Schlumbergera bridgesii, commonly known as Christmas Cactus, performs best indoors but also thrives in sheltered areas outdoors in USDA hardiness zones 10 to 12. An established Christmas Cactus typically suffers few problems, although some may develop red-tinged foliage as a result of poor growing conditions, infections or inadequate care.
Cultural stress is one common reason that Christmas Cactus develops red foliage, specifically if the plant is exposed to direct sun in summer or doesn’t receive enough water. As a tropical forest species, this cactus performs best in partial shade during warm seasons. However it prefers full sunlight during midwinter. It requires slightly more water than many other cacti and should be irrigated whenever their soil feels dry 1 inch (2.5 cm) below the surface. If an established Christmas Cactus develops reddish foliage but otherwise appears healthy, evaluate its light exposure and move if necessary. Likewise, adjust the moisture level in the soil and don’t allow it to dry out for too long between watering.

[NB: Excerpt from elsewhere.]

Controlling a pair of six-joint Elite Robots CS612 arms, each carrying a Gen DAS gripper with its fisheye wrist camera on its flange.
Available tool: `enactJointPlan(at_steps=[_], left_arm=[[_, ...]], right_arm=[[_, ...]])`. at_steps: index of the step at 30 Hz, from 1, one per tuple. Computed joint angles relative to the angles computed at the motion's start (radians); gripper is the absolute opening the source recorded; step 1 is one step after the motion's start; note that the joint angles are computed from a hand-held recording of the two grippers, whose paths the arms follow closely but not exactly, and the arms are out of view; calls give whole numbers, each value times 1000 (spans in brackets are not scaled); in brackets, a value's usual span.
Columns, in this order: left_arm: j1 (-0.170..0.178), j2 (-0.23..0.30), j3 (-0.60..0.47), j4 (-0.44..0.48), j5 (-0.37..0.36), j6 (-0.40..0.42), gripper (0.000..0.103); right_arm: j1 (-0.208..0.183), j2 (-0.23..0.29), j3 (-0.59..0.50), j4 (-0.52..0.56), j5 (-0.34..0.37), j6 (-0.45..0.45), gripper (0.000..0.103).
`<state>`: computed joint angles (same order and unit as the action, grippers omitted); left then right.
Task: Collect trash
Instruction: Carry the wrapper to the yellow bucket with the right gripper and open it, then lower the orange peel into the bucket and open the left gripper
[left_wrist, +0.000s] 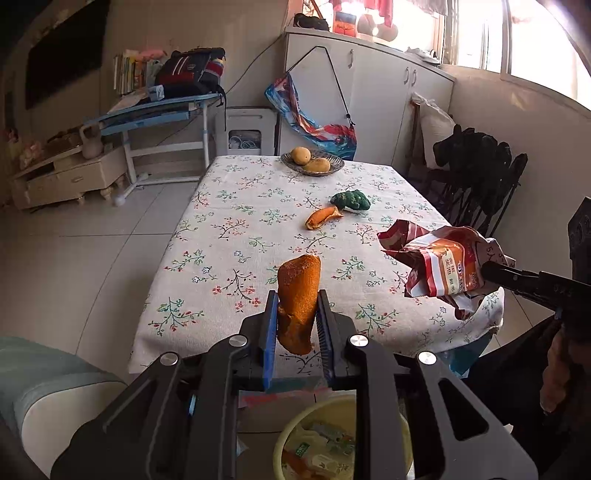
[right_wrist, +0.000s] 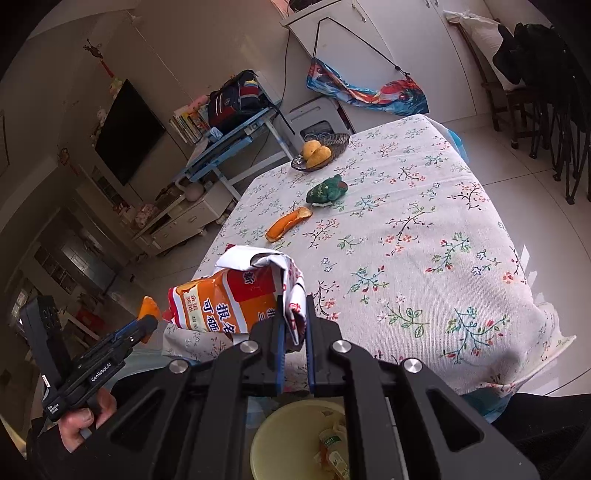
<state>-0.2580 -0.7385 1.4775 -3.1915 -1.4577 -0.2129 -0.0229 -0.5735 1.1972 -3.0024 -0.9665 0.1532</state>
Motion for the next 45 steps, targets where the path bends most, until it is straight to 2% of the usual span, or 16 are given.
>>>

Overwatering causes damage to roots both by limiting their oxygen exposure and by weakening their tissue. Root rot is a common result of overwatering. It is characterized in Christmas Cactus by mushy tissue, wilting and pink or reddish discolorations on the leaves. Another tell-tale sign of root rot is a musty or sour smell in the soil. An affected plant should be repotted into fresh, unused potting soil and left unwatered for 2 to 3 weeks. Prune off the badly damaged foliage, and slowly return the plant to a normal water schedule by letting the soil dry out in the top 1 inch (2.5 cm) between waterings. Disinfect pruning blades before and after use by wiping with rubbing alcohol.
Christmas Cacti may develop an infestation of Cactus Cyst (Cactodera cacti) if potted in dirty soil or propagated from an infected plant. As a nematode, Cactus Cyst primarily affects the roots but can cause a host of symptoms in the foliage. Stunted growth, wilting and reddish discolorations are all common symptoms, but the most unmistakeable sign is seen on the roots in the form of tiny, pearl-like masses. Treatment of Cactus Cyst is difficult and seldom successful, so prevention is key. Pot the plant in fresh, sterilized soil inside an unused pot and keep it off the ground to limit contact with infested soil. If an infestation occurs, discard the plant to keep the pathogen from spreading.
Red or purple-tinged foliage and wilting are two common symptoms of a magnesium deficiency, which is a common ailment in Christmas Cacti. It occurs mainly during the winter months when feeding and watering are restricted and cold temperatures slow the plant’s nutrient uptake. The cactus does best in winter at temperatures around 55 to 65 °F (13 to 18 °C). Correcting a magnesium deficiency can be done with Epsom salts. It normally helps to provide a supplemental feeding of 1 teaspoon of Epsom salts dissolved in one gallon (3.8 l) of water. Pour the mixture into a spray bottle and spritz the tops and undersides of the foliage. Reapply the mixture every two weeks until the foliage returns to its original color.